Jean Genet’s Treasures of the Night: once an outlaw…

The poems in the Genet collection Treasures of the Night will shock and offend those unprepared to accept love’s alternative practitioners. Genet would like that….

Treasures of the Night by Jean Genet (image courtesy Gay Sunshine Press)

The next work from the world literature section of the 2015 reading list is an early (and problematic) translation of the collected poems of French playwright, novelist, poet, vagabond, and professional ne’er-do-well Jean Genet called Treasures of the Night. Genet is one of literature’s most celebrated “bad boys,” having been sent to a reformatory as incorrigible when he was 15 and to the French Foreign Legion, an organization with a long history of making bad boys shape up, at 18.

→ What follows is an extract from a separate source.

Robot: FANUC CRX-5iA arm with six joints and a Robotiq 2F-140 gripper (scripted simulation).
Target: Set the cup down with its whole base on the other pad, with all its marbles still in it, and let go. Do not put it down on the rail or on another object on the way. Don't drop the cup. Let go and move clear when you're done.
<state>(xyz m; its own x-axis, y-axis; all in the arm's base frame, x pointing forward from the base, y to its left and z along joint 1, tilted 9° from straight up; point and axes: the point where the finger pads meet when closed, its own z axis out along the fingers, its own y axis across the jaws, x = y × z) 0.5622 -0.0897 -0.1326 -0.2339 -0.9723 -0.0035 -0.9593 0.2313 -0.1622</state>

They failed with Genet. If anything, he became even more of a bad boy. According to conflicting accounts Genet either deserted or was kicked out of the Legion for “indecency.” The indecency involved Genet and another Legionnaire. Over the two decades following his separation from the Legion, Genet would be arrested and jailed on numerous occasions for vagabondage, thievery, and prostitution. Finally, perhaps out of sheer desperation, he began to write and became a cause célèbre among France’s most distinguished literati and artists including Cocteau, Sartre, Gide, and Picasso. As his career progressed he enjoyed considerable success as a novelist, even greater success as a playwright. Perhaps his least known works are his poems.

Treasures of the Night consists of six poems of varying lengths, all longish for lyric verse and all related to Gide’s difficult, Bohemian life as a criminal and as a member of the gay demi-monde. These are poems that juxtapose brutality with tenderness, joy with despair, beauty with hideousness. Some titles alone give some indication that one is not going to be reading hearts and flowers stuff: “Le Condamnè à Mort”; “Marche Funèbre”; “La Galère.” Others suggest more hopeful themes but continue in much the same vein “La Parade”; “Un Chant d’Amour”; “Le Pêcheur du Suquet.”

It is not necessary to examine all these poems, nor would that necessarily be a good idea in this translation. This version of Genet’s poems suffers, as translations sometimes do, from being too much a transliteration of the French, not enough an expression of Genet’s work in equivalent English idiom, which a good translation should do. (Mark Spitzer has done a much better job translating Genet’s poems for those interested.)

Genet’s fascinations with beauty, sex, and death intersect most clearly in the poems “Le Condamné à Mort” and “Le Pêcheur du Suquet.” In the former of these poems, a single quatrain serves to show how Genet brings all these themes together (I offer these first in French, then the English translation I read):

Enfant d’honneur si beau couronné de lilas!/Penche-toi sur mon lit, laisse ma queue qui monte/Frapper ta joue dorée. Ecoute, il te raconte,/ Ton amant l’assassin, sa geste en mille éclats.

Fair child of honor crowned with lilac!/ Bend over my bed, let my rising cock/ Smack your golden cheek. Listen, your killer lover/Is telling you his story in a thousand explosions.

In “Le Pêcheur du Suquet,” Genet describes the pain of love as the alternating experience of peace and disquiet, pleasure and pain, life and death – and sex:

Enfouis sous vos pieds les trésors de la nuit/ Sur des chemins de braise allez en souple’sse./La paix est avec vous./Dans les orties, les ajoncs, les prunelliers, les forêts, votre pas/Dépose des mesures de ténèbres./Et chacun de vos pieds, chaque pas de jasmin/M’ensevelit dans une tombe de porcelaine./Vous obscurissez le monde.

With the treasures of the night buried under your feet/Along paths of live charcoal, go lithely./Peace is with you./Among nettles, furze, blackthorns, forests, your steps/Lay down measurements of shadows./And each foot, each step of jasmine/Buries me under in a porcelain grave./You darken the world.

This lyrical moment passes and Genet jerks us back to the dirty reality of the narrator’s rough and tumble affair with a handsome but coarse fisherman:

Les trésors de cette nuit : l’Irlande et ses révoltes,/let rats musqués fuyant dans les landes, une arche/de lumière, le vin remonté de ton estomac, la/noce dans la vallée, au pommier en fleur un/pendu qui se balance, enfin cette région que/l’on aborde le coeur dans la gorge, dans ta culotte/ protégée d’une aubépine en fleur.

Treasures of the night: Ireland and her revolts,/muskrats fleeing across wastelands, an arch/of light, the wine you threw up,/the wedding in the valley, a hanged man swinging/from a blossoming appletree; in short, this region/that one, heart in mouth, reaches in your shorts,/protected by a blossoming whitethorn.

Despite the sometimes clumsy translation of the edition of Genet’s poems I read, I can recommend him as a poet who sees the beautiful in the garbage and the garbage in the beautiful with clear eyes and records them with honesty that is both a hand outstretched in friendship and a fist drawn back in anger. It is powerful, potent, and passionate work. That, in any translation, is enough.